-------- DATA --------

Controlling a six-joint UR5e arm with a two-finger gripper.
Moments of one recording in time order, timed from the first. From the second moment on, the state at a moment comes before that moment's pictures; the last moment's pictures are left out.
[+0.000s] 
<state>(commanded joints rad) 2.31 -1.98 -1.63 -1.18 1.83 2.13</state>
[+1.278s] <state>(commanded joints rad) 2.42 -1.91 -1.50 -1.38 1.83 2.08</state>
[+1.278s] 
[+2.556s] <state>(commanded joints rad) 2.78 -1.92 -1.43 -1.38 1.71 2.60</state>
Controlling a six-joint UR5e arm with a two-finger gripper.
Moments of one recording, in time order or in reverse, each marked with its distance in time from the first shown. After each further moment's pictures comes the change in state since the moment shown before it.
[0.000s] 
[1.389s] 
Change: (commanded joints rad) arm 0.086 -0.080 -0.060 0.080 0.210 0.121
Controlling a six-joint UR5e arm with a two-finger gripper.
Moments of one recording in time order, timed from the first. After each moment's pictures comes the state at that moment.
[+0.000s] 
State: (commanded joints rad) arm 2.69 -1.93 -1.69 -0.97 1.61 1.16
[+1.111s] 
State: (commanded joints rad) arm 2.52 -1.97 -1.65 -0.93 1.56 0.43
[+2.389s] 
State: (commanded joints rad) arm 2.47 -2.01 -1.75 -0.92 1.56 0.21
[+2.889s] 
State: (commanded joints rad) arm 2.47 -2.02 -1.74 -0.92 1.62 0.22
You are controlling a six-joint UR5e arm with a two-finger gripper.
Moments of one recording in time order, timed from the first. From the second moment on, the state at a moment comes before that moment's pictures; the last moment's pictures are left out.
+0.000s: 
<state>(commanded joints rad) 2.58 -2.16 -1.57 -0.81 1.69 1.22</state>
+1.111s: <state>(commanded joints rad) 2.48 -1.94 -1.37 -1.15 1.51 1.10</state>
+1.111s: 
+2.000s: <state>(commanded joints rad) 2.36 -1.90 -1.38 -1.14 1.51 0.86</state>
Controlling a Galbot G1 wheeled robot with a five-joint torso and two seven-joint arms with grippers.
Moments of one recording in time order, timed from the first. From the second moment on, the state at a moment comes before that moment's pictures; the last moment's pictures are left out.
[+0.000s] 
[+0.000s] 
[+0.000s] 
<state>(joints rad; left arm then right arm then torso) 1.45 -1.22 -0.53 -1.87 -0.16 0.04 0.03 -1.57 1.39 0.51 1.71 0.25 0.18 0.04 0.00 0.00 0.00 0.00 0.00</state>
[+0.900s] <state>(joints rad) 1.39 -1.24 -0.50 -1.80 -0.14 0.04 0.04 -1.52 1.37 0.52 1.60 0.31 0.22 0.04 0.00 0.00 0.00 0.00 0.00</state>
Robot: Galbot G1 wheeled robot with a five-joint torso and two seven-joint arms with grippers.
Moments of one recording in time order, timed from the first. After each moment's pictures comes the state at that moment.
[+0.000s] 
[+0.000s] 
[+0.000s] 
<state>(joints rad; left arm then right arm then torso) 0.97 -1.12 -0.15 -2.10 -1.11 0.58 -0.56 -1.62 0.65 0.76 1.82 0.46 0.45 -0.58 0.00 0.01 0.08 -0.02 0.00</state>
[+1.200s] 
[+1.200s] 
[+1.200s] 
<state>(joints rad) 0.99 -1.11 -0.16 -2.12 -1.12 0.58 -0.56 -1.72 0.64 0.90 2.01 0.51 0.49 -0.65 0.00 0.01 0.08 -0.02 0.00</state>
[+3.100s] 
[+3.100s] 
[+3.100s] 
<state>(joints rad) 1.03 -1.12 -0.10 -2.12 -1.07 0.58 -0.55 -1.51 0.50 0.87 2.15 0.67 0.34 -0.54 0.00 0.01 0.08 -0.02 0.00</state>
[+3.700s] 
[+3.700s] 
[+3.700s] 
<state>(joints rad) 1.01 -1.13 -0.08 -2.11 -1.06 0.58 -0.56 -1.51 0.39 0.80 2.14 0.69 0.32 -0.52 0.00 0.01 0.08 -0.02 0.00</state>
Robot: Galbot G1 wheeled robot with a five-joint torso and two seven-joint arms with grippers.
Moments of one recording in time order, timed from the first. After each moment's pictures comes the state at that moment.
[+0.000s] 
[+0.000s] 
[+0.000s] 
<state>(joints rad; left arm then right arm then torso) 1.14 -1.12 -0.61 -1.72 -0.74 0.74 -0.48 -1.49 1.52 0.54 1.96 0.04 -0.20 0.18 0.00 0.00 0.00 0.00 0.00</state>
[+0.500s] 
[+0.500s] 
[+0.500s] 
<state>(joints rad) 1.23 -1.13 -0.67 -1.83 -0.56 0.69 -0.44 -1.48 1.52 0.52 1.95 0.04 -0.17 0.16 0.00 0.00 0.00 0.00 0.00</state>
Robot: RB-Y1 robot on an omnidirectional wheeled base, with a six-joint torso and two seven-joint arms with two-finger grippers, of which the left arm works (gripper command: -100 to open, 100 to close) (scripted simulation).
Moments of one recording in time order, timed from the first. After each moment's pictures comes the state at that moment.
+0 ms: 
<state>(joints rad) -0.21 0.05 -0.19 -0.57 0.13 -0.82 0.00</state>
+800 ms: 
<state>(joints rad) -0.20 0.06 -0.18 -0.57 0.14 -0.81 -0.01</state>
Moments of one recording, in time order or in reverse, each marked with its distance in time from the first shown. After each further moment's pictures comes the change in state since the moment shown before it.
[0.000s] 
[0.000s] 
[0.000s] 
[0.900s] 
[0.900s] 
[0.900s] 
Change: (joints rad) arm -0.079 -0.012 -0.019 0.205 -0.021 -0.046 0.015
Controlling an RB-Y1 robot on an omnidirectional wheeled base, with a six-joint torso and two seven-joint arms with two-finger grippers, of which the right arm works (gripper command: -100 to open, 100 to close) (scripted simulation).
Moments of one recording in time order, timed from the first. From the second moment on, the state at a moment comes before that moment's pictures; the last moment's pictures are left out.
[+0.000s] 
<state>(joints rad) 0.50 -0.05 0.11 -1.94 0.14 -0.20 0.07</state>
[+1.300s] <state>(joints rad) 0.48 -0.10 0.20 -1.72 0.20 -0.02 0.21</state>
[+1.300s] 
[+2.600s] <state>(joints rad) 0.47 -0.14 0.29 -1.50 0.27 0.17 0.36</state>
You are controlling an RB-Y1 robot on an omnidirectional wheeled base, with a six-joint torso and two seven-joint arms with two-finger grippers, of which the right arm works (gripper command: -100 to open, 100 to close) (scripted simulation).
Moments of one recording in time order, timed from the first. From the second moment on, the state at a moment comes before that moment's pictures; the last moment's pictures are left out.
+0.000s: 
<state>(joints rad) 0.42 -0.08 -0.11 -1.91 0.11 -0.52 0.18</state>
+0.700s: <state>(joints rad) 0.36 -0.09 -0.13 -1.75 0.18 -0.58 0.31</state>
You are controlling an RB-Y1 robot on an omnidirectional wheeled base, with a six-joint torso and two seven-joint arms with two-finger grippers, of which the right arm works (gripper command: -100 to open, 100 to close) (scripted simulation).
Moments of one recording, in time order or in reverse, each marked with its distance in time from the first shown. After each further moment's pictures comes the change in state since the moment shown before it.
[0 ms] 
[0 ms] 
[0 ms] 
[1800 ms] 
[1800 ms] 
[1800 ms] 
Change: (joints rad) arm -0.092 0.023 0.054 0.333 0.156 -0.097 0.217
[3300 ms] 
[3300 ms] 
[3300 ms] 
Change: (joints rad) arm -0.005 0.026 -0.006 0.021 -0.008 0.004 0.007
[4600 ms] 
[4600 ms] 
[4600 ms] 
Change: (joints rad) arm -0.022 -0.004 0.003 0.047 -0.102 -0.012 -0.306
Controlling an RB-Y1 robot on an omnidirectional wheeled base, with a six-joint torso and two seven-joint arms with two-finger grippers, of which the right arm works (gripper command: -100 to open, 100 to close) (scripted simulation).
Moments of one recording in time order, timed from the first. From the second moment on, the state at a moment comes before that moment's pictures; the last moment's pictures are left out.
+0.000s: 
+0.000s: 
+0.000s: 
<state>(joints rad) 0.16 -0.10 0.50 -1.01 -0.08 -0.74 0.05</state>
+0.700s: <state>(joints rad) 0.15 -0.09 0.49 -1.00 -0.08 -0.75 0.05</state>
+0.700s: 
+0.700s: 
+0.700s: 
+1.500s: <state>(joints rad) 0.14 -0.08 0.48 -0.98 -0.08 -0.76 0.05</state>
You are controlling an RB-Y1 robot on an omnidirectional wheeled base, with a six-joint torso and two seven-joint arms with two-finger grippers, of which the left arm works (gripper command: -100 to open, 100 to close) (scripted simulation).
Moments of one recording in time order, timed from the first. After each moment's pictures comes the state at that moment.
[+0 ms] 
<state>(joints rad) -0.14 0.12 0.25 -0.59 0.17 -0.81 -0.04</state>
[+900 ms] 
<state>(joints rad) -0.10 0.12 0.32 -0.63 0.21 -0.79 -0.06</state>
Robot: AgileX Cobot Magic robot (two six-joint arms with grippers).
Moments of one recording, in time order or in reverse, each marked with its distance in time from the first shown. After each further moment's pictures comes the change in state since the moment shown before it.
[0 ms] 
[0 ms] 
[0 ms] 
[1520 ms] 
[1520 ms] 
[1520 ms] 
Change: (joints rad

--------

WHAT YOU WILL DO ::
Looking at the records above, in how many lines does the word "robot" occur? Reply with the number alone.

ANSWER TO THIS EXERCISE ::
10